§ Problem description
Identify all lines of the data containing the string "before" and copy them.

§ Data supplied

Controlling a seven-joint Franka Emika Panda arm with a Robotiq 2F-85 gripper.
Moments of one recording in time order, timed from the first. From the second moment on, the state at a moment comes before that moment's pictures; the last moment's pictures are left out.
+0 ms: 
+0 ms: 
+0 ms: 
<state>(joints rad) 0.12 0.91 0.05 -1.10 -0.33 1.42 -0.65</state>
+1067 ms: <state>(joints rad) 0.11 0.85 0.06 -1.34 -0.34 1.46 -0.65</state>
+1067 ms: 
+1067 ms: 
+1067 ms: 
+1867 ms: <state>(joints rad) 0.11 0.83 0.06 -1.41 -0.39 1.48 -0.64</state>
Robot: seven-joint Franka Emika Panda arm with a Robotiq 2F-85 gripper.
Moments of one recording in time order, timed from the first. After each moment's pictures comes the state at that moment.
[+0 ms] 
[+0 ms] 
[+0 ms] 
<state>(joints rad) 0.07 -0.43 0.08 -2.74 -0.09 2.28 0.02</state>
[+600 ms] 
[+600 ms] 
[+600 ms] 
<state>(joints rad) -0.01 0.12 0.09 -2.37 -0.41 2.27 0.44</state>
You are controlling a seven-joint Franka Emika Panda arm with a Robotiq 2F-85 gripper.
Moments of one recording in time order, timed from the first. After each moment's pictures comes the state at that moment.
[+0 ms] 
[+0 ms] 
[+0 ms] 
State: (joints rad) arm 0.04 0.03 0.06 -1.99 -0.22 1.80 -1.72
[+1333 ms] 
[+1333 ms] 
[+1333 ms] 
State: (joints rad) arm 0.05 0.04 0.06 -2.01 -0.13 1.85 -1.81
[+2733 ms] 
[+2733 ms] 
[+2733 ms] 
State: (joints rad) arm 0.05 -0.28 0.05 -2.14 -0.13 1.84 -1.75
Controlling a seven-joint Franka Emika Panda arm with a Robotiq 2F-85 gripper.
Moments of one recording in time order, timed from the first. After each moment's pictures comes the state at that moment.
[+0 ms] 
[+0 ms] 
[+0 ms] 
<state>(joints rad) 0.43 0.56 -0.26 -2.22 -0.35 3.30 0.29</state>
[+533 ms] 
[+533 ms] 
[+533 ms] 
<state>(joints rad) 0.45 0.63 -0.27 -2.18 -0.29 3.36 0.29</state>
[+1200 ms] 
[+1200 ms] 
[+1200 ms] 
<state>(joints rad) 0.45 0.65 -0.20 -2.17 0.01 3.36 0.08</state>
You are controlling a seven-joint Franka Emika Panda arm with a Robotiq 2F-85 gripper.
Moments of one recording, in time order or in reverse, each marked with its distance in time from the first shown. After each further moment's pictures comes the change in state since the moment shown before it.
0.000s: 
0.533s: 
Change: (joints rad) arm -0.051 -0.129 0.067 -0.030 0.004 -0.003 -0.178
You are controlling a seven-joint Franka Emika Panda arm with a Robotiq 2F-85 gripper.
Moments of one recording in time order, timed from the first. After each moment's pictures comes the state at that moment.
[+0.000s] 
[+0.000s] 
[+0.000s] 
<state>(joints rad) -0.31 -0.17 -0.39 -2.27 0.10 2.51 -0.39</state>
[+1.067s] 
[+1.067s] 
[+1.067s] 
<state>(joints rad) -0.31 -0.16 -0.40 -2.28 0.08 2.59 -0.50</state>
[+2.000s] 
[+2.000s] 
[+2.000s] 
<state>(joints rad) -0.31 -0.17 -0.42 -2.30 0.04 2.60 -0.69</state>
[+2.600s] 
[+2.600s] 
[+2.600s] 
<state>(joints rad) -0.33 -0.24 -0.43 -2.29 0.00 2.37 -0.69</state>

§ Your response
Moments of one recording in time order, timed from the first. From the second moment on, the state at a moment comes before that moment's pictures; the last moment's pictures are left out.
Moments of one recording, in time order or in reverse, each marked with its distance in time from the first shown. After each further moment's pictures comes the change in state since the moment shown before it.

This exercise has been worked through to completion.